* REQUIREMENT: Go to the line containing "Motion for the" in the listing below. Output that line and each later one exactly.

********************

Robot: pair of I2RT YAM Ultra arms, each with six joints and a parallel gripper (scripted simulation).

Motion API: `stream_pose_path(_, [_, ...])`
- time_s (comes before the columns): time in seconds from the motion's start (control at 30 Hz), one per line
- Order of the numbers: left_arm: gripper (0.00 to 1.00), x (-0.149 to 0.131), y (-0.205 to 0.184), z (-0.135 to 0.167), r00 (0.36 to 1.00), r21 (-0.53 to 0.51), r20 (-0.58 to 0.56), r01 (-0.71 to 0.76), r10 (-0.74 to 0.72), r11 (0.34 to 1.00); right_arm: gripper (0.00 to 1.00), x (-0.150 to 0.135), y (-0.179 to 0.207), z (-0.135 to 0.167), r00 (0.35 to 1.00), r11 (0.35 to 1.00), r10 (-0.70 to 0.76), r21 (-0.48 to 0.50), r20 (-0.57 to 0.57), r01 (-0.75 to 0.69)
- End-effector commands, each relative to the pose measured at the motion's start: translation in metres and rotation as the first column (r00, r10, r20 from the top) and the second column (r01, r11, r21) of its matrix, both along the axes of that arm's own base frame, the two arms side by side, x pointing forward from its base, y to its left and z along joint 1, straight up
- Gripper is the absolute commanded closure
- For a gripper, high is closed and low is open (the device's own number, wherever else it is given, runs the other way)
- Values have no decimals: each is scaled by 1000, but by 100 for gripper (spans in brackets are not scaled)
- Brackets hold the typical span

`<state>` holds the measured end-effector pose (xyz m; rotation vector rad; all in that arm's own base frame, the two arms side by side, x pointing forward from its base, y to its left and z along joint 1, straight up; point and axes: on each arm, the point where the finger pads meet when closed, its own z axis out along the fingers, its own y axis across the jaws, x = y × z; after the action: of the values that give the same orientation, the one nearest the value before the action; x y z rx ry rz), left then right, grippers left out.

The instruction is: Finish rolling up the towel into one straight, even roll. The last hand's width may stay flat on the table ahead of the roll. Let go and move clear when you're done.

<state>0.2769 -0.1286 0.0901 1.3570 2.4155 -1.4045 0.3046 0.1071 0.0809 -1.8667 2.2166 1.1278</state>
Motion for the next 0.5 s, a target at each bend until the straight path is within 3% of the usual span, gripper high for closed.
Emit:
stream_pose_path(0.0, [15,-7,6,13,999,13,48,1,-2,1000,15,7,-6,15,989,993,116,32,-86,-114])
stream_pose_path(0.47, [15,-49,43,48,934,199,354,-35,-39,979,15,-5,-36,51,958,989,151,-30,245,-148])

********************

* EXPECTED ANSWER:
Motion for the next 0.5 s, a target at each bend until the straight path is within 3% of the usual span, gripper high for closed.
Emit:
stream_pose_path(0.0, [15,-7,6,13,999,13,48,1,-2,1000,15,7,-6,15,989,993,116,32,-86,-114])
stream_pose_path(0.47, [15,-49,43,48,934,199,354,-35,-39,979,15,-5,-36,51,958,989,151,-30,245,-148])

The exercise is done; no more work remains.